* Task to carry out
Below is a listing; restate from it, character for character, the lines beginning at the line holding "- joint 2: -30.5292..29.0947" and ending at the line holding "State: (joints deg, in", both included.

* Data extract
++++

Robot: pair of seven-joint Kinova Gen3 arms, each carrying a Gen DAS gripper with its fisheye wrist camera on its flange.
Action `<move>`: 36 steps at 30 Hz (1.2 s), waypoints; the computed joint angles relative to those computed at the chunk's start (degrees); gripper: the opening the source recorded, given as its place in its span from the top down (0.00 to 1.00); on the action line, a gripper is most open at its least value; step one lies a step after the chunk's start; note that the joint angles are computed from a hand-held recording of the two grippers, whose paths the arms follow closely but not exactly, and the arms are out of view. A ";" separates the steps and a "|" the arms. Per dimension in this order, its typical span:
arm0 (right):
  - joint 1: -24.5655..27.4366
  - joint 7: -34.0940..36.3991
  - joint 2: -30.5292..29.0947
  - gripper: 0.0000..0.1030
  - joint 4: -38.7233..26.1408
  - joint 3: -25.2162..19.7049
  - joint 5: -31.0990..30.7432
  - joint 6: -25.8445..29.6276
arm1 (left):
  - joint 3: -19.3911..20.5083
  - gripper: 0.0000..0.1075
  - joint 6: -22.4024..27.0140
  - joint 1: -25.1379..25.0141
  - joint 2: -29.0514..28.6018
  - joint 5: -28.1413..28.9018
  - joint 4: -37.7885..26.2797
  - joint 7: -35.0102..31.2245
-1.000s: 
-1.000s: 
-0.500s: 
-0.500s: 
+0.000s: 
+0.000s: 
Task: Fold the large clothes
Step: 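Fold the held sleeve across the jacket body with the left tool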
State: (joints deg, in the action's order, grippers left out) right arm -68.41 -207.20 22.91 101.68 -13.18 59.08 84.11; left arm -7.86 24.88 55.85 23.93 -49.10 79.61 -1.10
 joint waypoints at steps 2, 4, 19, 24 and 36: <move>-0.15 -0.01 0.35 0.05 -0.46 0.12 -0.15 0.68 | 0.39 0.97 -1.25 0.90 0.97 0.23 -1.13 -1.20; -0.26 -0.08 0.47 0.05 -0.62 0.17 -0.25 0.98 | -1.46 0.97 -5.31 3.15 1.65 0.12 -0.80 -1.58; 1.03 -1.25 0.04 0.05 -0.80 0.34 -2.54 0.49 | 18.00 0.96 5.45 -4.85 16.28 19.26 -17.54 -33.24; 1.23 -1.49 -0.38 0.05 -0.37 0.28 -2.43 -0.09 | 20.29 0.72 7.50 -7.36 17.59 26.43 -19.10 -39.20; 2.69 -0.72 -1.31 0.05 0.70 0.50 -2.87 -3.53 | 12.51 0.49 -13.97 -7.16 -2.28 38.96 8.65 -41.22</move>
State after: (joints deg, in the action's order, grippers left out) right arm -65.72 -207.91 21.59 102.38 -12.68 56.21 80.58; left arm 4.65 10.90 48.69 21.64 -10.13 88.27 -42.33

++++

* Answer area
  - joint 2: -30.5292..29.0947
  - gripper: 0.0000..0.1030
  - joint 4: -38.7233..26.1408
  - joint 3: -25.2162..19.7049
  - joint 5: -31.0990..30.7432
  - joint 6: -25.8445..29.6276
arm1 (left):
  - joint 3: -19.3911..20.5083
  - gripper: 0.0000..0.1075
  - joint 6: -22.4024..27.0140
  - joint 1: -25.1379..25.0141
  - joint 2: -29.0514..28.6018
  - joint 5: -28.1413..28.9018
  - joint 4: -37.7885..26.2797
  - joint 7: -35.0102..31.2245
-1.000s: 
-1.000s: 
-0.500s: 
-0.500s: 
+0.000s: 
+0.000s: 
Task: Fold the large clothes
Step: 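Fold the held sleeve across the jacket body with the left tool
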State: (joints deg, in the action's order, grippers left out) right arm -68.41 -207.20 22.91 101.68 -13.18 59.08 84.11; left arm -7.86 24.88 55.85 23.93 -49.10 79.61 -1.10

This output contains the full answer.